Without dropping or altering a single word, give the listing again.

- _Stored data_
- - -
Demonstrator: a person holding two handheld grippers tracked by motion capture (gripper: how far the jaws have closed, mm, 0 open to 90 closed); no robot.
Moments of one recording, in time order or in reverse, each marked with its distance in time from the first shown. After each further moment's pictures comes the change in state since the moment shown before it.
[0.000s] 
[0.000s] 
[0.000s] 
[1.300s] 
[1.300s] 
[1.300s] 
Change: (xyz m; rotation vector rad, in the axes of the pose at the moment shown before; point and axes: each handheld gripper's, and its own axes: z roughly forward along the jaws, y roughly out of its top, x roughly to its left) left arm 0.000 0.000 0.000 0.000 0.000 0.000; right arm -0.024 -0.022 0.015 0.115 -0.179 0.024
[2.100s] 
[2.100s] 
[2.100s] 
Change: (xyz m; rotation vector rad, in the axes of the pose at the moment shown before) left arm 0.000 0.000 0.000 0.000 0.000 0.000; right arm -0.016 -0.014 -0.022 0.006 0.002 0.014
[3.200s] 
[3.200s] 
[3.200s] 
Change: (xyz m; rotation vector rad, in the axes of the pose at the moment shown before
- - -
- _Solution for this problem_
Demonstrator: a person holding two handheld grippers tracked by motion capture (gripper: how far the jaws have closed, mm, 0 open to 90 closed); no robot.
Moments of one recording, in time order or in reverse, each marked with its distance in time from the first shown. After each further moment's pictures comes the change in state since the moment shown before it.
[0.000s] 
[0.000s] 
[0.000s] 
[1.300s] 
[1.300s] 
[1.300s] 
Change: (xyz m; rotation vector rad, in the axes of the pose at the moment shown before; point and axes: each handheld gripper's, and its own axes: z roughly forward along the jaws, y roughly out of its top, x roughly to its left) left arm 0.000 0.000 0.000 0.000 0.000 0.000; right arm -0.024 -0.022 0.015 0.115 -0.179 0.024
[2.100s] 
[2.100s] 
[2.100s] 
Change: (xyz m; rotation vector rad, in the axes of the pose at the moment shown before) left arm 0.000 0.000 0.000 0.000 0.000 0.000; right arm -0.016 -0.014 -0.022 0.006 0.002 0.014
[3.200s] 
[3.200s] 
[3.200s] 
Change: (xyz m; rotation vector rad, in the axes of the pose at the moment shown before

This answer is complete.